6	Known omitted variables	Important unobserved drivers or measurement gaps.	Hidden common causes can invalidate Granger an...

This checklist turns the notebook into a reusable analysis template. The estimator output is only one part of the causal claim; the temporal assumptions and reporting choices are equally important.

Artifact Manifest

The final cell lists the datasets, tables, and figures saved by this notebook.
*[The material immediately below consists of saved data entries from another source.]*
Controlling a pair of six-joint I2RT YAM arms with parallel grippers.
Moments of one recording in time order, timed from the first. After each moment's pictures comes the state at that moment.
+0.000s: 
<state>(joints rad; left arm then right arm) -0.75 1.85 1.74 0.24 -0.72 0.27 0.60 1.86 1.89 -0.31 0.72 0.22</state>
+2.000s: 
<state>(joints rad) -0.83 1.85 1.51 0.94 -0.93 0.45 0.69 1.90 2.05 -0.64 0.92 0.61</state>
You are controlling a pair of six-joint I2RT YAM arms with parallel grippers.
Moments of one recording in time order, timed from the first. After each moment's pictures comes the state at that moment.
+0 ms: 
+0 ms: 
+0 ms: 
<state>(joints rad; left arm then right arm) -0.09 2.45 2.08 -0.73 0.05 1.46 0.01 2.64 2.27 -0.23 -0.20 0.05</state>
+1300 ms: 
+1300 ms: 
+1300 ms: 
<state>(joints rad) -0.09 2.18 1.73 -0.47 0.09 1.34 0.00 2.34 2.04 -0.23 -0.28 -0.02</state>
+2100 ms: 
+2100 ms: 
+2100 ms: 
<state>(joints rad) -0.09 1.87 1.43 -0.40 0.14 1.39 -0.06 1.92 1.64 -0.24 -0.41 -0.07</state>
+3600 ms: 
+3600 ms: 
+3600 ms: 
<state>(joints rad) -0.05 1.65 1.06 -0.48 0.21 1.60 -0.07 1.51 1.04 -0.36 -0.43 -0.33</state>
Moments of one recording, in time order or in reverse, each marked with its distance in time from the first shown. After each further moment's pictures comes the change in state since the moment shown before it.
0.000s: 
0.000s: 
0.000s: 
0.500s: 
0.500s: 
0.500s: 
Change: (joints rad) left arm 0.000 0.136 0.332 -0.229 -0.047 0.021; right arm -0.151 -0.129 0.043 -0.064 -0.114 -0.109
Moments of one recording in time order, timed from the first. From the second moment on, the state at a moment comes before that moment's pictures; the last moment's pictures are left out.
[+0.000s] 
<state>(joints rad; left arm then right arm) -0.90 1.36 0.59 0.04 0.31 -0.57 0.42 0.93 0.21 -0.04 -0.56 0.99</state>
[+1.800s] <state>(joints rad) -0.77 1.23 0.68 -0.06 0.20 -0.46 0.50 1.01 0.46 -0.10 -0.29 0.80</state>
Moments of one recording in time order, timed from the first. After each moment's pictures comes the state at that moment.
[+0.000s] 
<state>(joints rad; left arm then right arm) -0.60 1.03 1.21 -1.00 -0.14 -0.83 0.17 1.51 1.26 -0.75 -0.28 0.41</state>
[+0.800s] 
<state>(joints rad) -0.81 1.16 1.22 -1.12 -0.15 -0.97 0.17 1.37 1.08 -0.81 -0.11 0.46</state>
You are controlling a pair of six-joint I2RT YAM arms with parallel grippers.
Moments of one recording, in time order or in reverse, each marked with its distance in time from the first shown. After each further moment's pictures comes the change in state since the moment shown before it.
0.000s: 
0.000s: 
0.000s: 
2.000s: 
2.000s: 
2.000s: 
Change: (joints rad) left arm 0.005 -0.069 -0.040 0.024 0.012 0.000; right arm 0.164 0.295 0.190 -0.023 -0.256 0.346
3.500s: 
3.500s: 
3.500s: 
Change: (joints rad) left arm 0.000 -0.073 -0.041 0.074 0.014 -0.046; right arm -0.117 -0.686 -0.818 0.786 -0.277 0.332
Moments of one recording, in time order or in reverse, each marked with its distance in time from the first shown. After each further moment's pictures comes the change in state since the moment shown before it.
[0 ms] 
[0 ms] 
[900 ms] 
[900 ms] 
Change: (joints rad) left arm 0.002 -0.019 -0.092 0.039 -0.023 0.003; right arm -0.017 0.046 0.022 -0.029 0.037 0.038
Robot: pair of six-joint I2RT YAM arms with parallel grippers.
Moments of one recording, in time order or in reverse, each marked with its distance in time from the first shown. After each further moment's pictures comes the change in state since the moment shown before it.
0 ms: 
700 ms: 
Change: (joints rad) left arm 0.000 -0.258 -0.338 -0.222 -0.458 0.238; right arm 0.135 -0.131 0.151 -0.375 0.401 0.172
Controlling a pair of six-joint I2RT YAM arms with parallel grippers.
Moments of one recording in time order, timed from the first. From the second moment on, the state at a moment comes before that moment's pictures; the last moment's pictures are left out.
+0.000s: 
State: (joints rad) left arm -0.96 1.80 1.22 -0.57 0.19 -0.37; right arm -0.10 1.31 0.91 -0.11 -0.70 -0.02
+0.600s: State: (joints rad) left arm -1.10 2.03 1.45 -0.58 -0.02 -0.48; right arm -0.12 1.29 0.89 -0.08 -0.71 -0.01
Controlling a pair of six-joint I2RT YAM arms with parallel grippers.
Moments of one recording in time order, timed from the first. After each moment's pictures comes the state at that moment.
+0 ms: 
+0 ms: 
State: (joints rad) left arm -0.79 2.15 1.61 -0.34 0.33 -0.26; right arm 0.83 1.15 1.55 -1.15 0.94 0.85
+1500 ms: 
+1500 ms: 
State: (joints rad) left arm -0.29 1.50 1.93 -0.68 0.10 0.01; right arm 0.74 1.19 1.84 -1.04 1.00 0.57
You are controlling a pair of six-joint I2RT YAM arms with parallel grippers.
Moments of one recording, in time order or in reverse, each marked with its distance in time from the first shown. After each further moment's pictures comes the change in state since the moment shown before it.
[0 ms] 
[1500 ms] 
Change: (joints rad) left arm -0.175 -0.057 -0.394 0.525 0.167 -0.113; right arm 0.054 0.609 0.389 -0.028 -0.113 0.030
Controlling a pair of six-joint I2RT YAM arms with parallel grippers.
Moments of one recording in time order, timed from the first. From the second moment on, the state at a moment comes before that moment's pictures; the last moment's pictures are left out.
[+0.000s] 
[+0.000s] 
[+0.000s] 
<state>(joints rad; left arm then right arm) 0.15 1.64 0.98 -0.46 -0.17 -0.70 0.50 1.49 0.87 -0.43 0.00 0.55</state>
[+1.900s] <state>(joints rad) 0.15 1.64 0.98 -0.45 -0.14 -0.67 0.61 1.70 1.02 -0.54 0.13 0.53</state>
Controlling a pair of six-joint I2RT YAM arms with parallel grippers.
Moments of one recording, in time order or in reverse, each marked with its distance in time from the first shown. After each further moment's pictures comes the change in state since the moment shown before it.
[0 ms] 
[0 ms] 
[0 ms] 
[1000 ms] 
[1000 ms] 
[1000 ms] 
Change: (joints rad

This makes it easy to find outputs later without scanning the whole folder.

artifact_paths = sorted(
    list(DATASET_DIR.glob(f"{NOTEBOOK_PREFIX}_*"))
    + list(TABLE_DIR.glob(f"{NOTEBOOK_PREFIX}_*"))
    + list(FIGURE_DIR.glob(f"{NOTEBOOK_PREFIX}_*"))
    + list(REPORT_DIR.glob(f"{NOTEBOOK_PREFIX}_*"))
)
artifact_manifest = pd.DataFrame(
    [
        {
            "artifact_type": path.parent.name,
            "path": str(path.relative_to(OUTPUT_DIR)),
            "size_kb": round(path.stat().st_size / 1024, 2),
        }
        for path in artifact_paths
    ]
)
artifact_manifest.to_csv(TABLE_DIR / f"{NOTEBOOK_PREFIX}_artifact_manifest.csv", index=False)
display(artifact_manifest)

	artifact_type	path	size_kb
0	datasets	datasets/13_lagged_design_matrix.csv	419.63
1	datasets	datasets/13_synthetic_time_series.csv	143.24
2	datasets	datasets/13_synthetic_time_series_standardized...	143.26
3	figures	figures/13_correlation_and_autocorrelation.png	145.52
4	figures	figures/13_granger_lasso_lag_heatmaps.png	125.66
5	figures	figures/13_granger_runtime_sketch.png	61.38
6	figures	figures/13_granger_sample_size_sensitivity.png	57.37
7	figures	figures/13_granger_seed_stability.png	64.47
8	figures	figures/13_granger_threshold_sensitivity.png	68.92
9	figures	figures/13_method_comparison_metrics.png	70.14
10	figures	figures/13_time_series_slice.png	517.58
11	figures	figures/13_true_temporal_graph.png	133.36
12	figures	figures/13_var_lingam_heatmaps.png	165.38
13	tables	tables/13_artifact_manifest.csv	1.66
14	tables	tables/13_autocorrelation.csv	0.32
15	tables	tables/13_contemporaneous_correlation.csv	0.71
16	tables	tables/13_data_audit.csv	0.56
17	tables	tables/13_granger_lasso_edges.csv	0.82
18	tables	tables/13_granger_lasso_metrics.csv	0.24
19	tables	tables/13_granger_runtime_sketch.csv	0.13
20	tables	tables/13_granger_sample_size_sensitivity.csv	0.49
21	tables	tables/13_granger_seed_stability.csv	0.79
22	tables	tables/13_granger_threshold_sensitivity.csv	0.63
23	tables	tables/13_method_comparison_metrics.csv	0.53
24	tables	tables/13_naive_iid_pc_edges.csv	0.11
25	tables	tables/13_package_versions.csv	0.10
26	tables	tables/13_pairwise_granger_match_engagement.csv	0.16
27	tables	tables/13_reporting_checklist.csv	1.10
28	tables	tables/13_time_series_tool_guidance.csv	0.72
29	tables	tables/13_time_step_check.csv	0.09
30	tables	tables/13_true_temporal_edges.csv	0.40
31	tables	tables/13_var_lingam_edges.csv	1.26
32	tables	tables/13_var_lingam_metrics.csv	0.40

The manifest completes the notebook. The core lesson is that time-series causal discovery is about causal timing first and algorithms second: define the lagged target, respect temporal dependence, then use discovery methods as structured hypothesis generators.